--- Your assignment ---
Print, exactly as they stand, the lines below from the one that has "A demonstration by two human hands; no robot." to the one that has "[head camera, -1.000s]", inclusive, leaving out the pictures.

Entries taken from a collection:
* * *

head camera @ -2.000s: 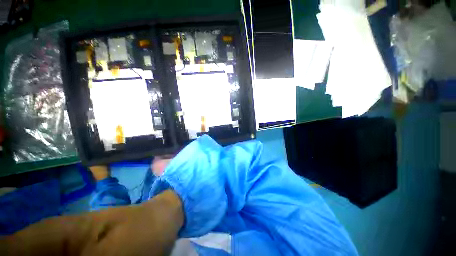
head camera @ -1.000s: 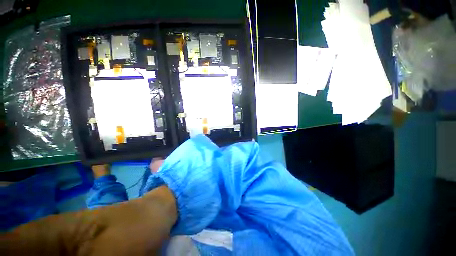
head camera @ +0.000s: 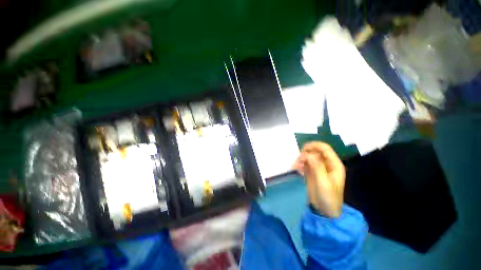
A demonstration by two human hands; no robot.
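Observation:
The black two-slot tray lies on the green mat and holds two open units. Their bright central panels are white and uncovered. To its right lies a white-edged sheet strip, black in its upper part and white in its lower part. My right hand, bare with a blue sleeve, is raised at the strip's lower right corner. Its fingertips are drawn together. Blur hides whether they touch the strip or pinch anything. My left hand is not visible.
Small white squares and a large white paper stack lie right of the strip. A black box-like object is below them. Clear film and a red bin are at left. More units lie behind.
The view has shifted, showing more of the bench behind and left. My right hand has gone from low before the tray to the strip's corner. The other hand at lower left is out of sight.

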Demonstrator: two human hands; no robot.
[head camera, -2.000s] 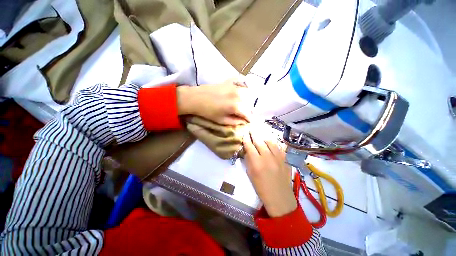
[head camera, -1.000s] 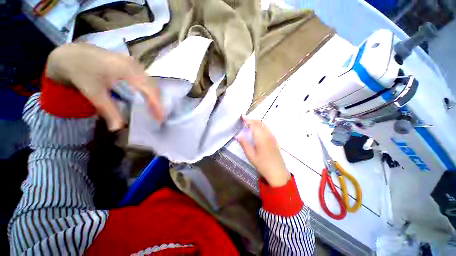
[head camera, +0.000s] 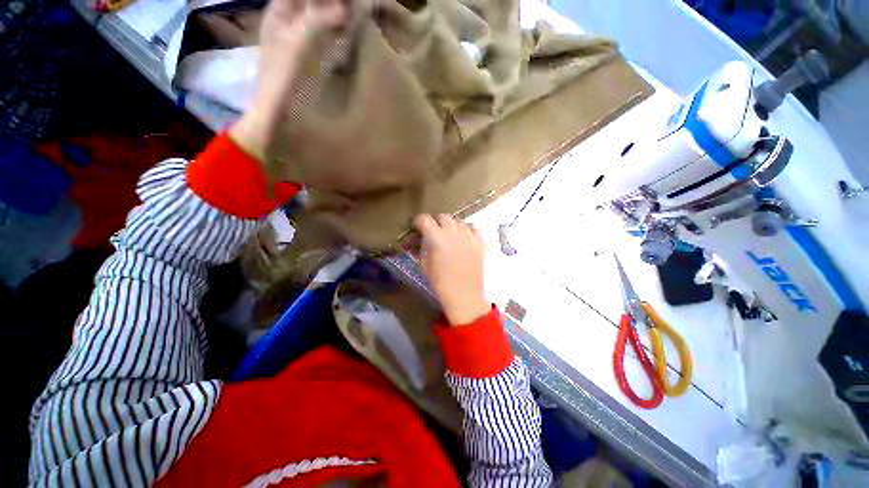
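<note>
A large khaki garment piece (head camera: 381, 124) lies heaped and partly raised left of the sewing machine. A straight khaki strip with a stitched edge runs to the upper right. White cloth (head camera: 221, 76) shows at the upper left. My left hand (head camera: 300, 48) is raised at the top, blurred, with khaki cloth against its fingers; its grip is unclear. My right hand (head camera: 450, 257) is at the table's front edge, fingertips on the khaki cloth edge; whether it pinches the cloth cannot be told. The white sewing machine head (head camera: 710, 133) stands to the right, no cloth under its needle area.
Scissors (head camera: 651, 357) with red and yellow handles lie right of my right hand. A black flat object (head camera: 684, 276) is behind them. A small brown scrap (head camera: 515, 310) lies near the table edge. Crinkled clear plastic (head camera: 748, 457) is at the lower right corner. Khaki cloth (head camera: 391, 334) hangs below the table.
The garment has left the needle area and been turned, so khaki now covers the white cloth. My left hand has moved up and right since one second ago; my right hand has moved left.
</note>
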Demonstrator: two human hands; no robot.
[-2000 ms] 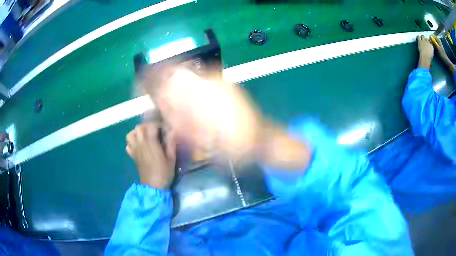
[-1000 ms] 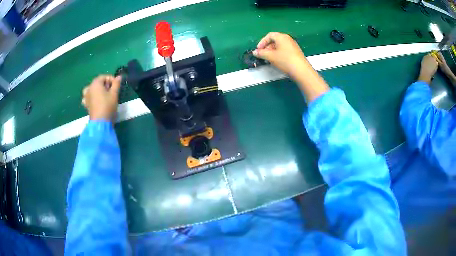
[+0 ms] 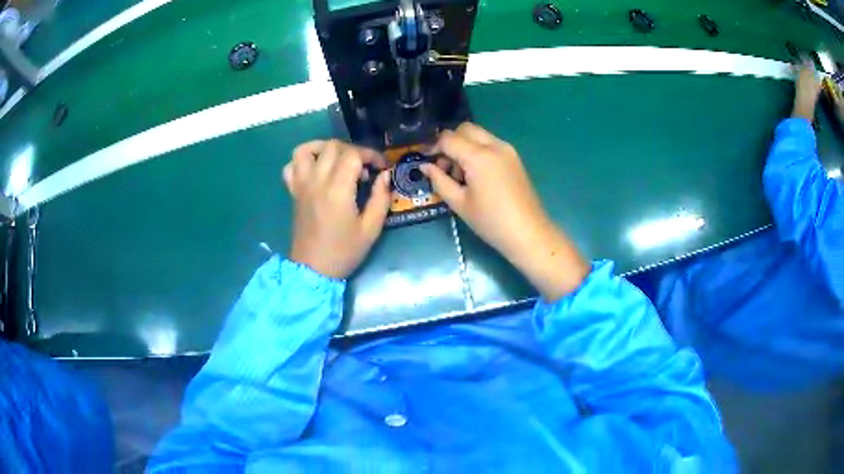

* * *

--- Task solution ---
A demonstration by two human hands; no robot.
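Observation:
The black two-slot tray lies on the green mat and holds two open units. Their bright central panels are white and uncovered. To its right lies a white-edged sheet strip, black in its upper part and white in its lower part. My right hand, bare with a blue sleeve, is raised at the strip's lower right corner. Its fingertips are drawn together. Blur hides whether they touch the strip or pinch anything. My left hand is not visible.
Small white squares and a large white paper stack lie right of the strip. A black box-like object is below them. Clear film and a red bin are at left. More units lie behind.
The view has shifted, showing more of the bench behind and left. My right hand has gone from low before the tray to the strip's corner. The other hand at lower left is out of sight.
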
Demonstrator: two human hands; no robot.
[head camera, -2.000s] 
[head camera, -1.000s] 

Nothing else goes in the answer.